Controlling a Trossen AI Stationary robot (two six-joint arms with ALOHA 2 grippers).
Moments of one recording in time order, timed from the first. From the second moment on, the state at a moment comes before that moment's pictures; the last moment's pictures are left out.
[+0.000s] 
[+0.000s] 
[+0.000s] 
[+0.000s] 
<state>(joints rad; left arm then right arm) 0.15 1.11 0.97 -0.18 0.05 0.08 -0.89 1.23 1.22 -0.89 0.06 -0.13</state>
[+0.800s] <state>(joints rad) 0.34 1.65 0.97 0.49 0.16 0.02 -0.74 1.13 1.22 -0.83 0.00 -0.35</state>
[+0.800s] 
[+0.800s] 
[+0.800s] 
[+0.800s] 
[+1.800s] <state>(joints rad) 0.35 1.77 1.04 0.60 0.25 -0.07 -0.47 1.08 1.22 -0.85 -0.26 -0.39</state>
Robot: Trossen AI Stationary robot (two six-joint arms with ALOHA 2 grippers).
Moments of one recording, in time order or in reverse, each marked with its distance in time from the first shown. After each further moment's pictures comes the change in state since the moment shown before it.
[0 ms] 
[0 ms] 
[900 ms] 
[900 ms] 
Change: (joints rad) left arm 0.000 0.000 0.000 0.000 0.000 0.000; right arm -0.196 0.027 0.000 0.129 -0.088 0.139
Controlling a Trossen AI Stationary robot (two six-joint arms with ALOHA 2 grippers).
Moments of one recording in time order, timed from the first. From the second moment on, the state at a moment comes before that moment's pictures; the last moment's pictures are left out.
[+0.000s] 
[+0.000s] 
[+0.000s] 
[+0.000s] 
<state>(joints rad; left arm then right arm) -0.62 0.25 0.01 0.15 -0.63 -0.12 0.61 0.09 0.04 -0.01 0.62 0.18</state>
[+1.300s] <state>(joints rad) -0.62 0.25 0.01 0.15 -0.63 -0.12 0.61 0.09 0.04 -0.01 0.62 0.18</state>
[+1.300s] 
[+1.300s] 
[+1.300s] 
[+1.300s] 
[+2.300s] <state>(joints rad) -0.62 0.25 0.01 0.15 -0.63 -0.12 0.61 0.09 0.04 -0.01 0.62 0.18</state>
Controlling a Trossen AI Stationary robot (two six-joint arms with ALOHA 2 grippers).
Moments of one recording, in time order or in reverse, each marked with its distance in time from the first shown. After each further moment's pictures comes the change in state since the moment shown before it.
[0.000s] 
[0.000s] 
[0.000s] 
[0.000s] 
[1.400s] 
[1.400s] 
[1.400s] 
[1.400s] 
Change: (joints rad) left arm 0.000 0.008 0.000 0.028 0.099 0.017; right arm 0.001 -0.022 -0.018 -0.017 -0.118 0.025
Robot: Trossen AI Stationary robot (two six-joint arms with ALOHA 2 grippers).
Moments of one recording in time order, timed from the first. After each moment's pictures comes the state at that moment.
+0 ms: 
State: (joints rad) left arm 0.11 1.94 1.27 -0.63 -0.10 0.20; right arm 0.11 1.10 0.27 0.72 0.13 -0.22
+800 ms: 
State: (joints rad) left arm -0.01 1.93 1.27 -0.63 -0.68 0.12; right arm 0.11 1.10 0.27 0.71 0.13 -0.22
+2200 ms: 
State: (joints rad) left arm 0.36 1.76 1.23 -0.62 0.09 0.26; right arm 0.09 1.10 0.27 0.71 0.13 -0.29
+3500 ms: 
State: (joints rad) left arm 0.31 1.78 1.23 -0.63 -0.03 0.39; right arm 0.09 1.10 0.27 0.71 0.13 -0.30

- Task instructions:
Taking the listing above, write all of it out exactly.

- Result for this exercise:
Controlling a Trossen AI Stationary robot (two six-joint arms with ALOHA 2 grippers).
Moments of one recording in time order, timed from the first. From the second moment on, the state at a moment comes before that moment's pictures; the last moment's pictures are left out.
[+0.000s] 
[+0.000s] 
[+0.000s] 
[+0.000s] 
<state>(joints rad; left arm then right arm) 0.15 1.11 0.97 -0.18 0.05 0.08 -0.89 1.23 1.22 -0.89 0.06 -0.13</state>
[+0.800s] <state>(joints rad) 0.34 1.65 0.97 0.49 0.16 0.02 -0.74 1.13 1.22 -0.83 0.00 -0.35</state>
[+0.800s] 
[+0.800s] 
[+0.800s] 
[+0.800s] 
[+1.800s] <state>(joints rad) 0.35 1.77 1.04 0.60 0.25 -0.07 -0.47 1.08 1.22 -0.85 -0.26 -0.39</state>
Robot: Trossen AI Stationary robot (two six-joint arms with ALOHA 2 grippers).
Moments of one recording, in time order or in reverse, each marked with its distance in time from the first shown. After each further moment's pictures comes the change in state since the moment shown before it.
[0 ms] 
[0 ms] 
[900 ms] 
[900 ms] 
Change: (joints rad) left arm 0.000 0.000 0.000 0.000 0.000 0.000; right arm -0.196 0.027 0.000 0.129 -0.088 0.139
Controlling a Trossen AI Stationary robot (two six-joint arms with ALOHA 2 grippers).
Moments of one recording in time order, timed from the first. From the second moment on, the state at a moment comes before that moment's pictures; the last moment's pictures are left out.
[+0.000s] 
[+0.000s] 
[+0.000s] 
[+0.000s] 
<state>(joints rad; left arm then right arm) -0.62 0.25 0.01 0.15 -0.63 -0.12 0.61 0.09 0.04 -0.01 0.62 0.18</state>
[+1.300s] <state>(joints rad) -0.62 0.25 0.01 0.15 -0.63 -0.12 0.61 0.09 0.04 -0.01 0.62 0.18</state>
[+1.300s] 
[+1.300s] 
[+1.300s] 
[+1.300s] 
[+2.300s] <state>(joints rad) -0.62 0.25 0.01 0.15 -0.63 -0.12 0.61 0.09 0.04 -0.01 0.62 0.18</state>
Controlling a Trossen AI Stationary robot (two six-joint arms with ALOHA 2 grippers).
Moments of one recording, in time order or in reverse, each marked with its distance in time from the first shown. After each further moment's pictures comes the change in state since the moment shown before it.
[0.000s] 
[0.000s] 
[0.000s] 
[0.000s] 
[1.400s] 
[1.400s] 
[1.400s] 
[1.400s] 
Change: (joints rad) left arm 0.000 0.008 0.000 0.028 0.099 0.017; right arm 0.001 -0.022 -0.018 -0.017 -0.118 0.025
Robot: Trossen AI Stationary robot (two six-joint arms with ALOHA 2 grippers).
Moments of one recording in time order, timed from the first. After each moment's pictures comes the state at that moment.
+0 ms: 
State: (joints rad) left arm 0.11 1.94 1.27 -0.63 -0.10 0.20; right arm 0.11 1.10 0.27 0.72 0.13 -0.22
+800 ms: 
State: (joints rad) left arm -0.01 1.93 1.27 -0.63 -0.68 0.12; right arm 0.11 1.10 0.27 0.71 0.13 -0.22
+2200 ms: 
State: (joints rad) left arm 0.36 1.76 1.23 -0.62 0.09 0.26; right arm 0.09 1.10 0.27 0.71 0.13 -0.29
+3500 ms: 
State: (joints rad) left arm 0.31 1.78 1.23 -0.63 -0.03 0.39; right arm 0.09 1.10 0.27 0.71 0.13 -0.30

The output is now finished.